Die Maßnahmen der Bundeskanzlerin werden den Druck, den die Haushalte bereits verspüren, noch verstärken. Mit hoher Inflation, steigenden Zinsen und einer sich verschärfenden Haushaltslage; Die Erklärung könnte durchaus ein Katalysator sein, um das Pfund nach unten zu drücken. Die jüngste Rally des GBP/USD, die in der vergangenen Woche um mehr als 3 % zulegte, war eine US-Dollar-Story. Die Aussichten für Großbritannien sind düster und könnten sich weiter verschlechtern, da die Bundeskanzlerin versucht, Maßnahmen zu ergreifen, die diskretionäre Ausgaben weiter einschränken und möglicherweise eine Rezession verlängern könnten.

Das Pfund wird wahrscheinlich auch die OBR-Prognose genau im Auge behalten, die voraussichtlich düster sein wird. Wie ähnlich werden sie den BoE-Prognosen sein? In der Novemberprognose erwartet die britische Zentralbank, dass das BIP 2023 um -1,5 % und 2024 um -1 % schrumpfen wird. Die Inflation wird voraussichtlich in diesem Quartal mit 11 % ihren Höhepunkt erreichen, bevor sie Mitte 2023 zu sinken beginnt. Die durchschnittliche Inflationsprognose für 2023 beträgt 5,5 % und 2 % im Jahr 2024.

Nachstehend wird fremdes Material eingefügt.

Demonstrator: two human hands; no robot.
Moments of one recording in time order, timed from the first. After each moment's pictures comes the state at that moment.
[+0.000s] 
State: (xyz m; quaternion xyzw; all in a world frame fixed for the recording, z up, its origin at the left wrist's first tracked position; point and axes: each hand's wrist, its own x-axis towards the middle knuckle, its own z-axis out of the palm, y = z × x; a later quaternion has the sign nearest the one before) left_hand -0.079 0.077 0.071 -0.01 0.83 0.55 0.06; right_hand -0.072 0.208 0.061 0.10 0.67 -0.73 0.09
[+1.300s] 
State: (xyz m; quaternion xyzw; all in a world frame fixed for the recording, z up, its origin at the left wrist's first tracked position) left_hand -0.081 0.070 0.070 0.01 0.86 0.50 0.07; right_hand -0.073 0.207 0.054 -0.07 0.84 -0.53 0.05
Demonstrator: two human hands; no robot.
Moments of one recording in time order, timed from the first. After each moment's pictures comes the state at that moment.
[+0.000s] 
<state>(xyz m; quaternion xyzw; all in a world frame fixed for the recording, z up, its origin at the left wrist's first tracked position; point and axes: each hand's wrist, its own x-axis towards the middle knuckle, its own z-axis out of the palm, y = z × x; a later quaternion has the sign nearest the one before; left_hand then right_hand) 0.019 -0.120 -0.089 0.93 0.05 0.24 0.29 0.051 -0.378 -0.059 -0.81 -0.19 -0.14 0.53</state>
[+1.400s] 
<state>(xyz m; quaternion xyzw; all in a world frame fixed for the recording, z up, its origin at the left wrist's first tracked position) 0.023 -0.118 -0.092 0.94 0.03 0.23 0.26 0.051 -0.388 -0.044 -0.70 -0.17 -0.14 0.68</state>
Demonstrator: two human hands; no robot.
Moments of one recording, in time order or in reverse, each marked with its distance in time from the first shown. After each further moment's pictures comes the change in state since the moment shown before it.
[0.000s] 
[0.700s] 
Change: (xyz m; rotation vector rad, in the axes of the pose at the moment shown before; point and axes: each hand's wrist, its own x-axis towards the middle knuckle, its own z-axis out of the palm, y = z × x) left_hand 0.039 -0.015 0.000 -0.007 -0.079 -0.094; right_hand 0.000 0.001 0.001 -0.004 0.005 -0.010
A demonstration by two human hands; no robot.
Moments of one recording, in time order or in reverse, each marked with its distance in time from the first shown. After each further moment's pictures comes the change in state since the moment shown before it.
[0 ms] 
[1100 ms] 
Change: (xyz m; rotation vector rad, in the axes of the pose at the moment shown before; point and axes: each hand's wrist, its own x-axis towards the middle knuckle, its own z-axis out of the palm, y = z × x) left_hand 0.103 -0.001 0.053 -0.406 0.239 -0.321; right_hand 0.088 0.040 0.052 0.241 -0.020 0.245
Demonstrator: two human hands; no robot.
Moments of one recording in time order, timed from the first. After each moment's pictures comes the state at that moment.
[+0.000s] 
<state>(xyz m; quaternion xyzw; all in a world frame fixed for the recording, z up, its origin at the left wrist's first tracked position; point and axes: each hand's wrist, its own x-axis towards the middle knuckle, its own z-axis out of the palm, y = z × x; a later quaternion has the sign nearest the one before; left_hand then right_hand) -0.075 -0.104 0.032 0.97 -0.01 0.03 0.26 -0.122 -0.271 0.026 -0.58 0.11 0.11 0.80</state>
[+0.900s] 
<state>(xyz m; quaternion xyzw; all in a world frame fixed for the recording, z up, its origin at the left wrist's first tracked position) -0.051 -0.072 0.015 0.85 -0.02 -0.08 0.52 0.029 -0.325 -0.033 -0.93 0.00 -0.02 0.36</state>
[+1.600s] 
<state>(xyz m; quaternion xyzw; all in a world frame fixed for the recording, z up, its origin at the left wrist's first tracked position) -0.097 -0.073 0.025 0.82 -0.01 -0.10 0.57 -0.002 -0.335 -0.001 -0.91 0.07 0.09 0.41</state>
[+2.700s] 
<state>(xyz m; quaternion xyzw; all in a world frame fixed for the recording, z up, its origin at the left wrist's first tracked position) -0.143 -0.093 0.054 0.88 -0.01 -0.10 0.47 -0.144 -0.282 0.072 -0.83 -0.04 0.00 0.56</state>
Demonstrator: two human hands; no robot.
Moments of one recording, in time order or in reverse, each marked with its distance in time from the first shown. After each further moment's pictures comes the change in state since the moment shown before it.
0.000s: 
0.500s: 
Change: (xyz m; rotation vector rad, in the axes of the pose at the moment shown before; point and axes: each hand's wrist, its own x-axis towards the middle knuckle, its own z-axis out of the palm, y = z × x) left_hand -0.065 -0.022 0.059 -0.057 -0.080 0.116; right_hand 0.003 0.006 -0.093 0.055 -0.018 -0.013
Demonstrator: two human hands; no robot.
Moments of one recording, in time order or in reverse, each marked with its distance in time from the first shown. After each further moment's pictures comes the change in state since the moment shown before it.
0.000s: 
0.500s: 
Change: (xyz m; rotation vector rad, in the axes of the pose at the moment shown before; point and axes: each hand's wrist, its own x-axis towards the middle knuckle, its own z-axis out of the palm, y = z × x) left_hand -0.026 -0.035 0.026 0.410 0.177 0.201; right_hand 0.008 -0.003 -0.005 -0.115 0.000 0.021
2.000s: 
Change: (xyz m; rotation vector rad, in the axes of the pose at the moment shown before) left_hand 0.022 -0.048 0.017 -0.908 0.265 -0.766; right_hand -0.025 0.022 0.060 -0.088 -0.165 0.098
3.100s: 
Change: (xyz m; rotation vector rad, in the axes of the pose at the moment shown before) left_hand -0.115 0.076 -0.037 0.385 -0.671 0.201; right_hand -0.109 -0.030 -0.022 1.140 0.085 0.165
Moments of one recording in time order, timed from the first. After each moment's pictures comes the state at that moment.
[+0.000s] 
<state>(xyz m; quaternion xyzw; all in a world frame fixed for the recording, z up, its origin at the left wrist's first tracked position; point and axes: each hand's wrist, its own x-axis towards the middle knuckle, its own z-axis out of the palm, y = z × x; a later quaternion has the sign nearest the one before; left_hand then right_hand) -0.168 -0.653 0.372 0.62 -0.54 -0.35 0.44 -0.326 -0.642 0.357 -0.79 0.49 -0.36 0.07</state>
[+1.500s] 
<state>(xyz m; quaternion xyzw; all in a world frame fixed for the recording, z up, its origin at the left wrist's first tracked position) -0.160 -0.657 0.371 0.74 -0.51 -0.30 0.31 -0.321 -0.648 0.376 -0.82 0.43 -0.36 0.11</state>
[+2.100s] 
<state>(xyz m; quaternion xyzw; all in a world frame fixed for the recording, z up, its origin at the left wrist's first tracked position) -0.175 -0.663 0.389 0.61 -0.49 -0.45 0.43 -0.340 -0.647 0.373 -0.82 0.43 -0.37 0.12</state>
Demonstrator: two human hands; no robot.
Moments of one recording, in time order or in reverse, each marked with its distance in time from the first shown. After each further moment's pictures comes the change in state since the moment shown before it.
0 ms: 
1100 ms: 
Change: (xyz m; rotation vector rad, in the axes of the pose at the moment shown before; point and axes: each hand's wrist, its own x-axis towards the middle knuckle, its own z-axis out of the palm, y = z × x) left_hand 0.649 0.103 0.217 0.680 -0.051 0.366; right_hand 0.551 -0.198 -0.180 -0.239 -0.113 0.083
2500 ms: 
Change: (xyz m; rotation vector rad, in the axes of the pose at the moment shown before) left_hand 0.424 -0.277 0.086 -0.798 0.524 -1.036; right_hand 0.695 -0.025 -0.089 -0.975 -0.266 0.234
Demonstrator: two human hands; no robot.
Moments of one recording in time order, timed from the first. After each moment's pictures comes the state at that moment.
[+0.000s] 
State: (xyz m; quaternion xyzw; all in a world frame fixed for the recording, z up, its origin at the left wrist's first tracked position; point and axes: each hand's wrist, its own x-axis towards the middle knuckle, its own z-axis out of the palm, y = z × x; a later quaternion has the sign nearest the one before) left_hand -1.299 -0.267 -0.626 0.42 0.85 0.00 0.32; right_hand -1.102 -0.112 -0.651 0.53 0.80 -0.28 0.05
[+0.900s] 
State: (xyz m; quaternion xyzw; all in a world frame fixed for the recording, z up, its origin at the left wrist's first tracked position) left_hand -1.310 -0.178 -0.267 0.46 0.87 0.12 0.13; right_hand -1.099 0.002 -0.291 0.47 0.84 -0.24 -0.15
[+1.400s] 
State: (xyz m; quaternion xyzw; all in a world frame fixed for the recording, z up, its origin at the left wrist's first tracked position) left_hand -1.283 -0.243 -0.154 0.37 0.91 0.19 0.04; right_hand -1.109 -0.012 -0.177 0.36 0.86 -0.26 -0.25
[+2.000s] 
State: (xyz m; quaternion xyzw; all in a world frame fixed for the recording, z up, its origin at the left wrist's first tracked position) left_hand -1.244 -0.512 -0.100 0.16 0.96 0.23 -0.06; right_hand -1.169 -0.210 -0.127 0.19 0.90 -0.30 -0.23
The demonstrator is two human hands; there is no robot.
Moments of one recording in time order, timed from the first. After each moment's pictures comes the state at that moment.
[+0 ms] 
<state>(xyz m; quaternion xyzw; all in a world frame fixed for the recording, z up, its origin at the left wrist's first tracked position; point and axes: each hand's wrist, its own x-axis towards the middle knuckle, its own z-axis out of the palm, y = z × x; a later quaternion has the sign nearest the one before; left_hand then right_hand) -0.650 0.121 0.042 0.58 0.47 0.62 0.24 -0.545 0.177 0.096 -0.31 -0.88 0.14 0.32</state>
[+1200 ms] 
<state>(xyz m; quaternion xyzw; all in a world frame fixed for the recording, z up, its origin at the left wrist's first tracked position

Ein düsterer Ausblick könnte GBP/USD zurück in Richtung 1,15 und zurück in den mehrmonatigen Abwärtstrendkanal ziehen. Jeder Aufwärtsschub bei GBP/USD wird wahrscheinlich eine Dollar-Story sein.

Anteile

Es ist unwahrscheinlich, dass die Aussage für viele Marktsektoren positiv ist.

Energieaktien – Jede Erwähnung höherer Steuern auf Zufallsgewinne könnte sich auf FTSE-Energieunternehmen auswirken, die das ganze Jahr über solide Gewinne verzeichneten, aber von ihrem höchsten Stand seit Jahresbeginn abrutschten.

Einzelhändler, die dieses Jahr mit steigenden Energiepreisen, steigenden Löhnen und steigenden Kosten zu kämpfen hatten, könnten zusätzlich unter Druck geraten, da der Verbraucherdruck zunimmt.

Die jüngsten Ergebnisse der Bauunternehmen für das dritte Quartal zeigten uns, dass Risse auf dem Wohnungsmarkt entstehen. Die Stornierungen nehmen zu und die Preise werden im kommenden Jahr voraussichtlich zwischen 8 % und 20 % fallen. Die Kanzlerin sollte der Wohnungswirtschaft nicht helfen. Die düstere Prognose des OBR, insbesondere eine hohe Inflationsprognose, könnte die Immobilienbestände nach unten treiben.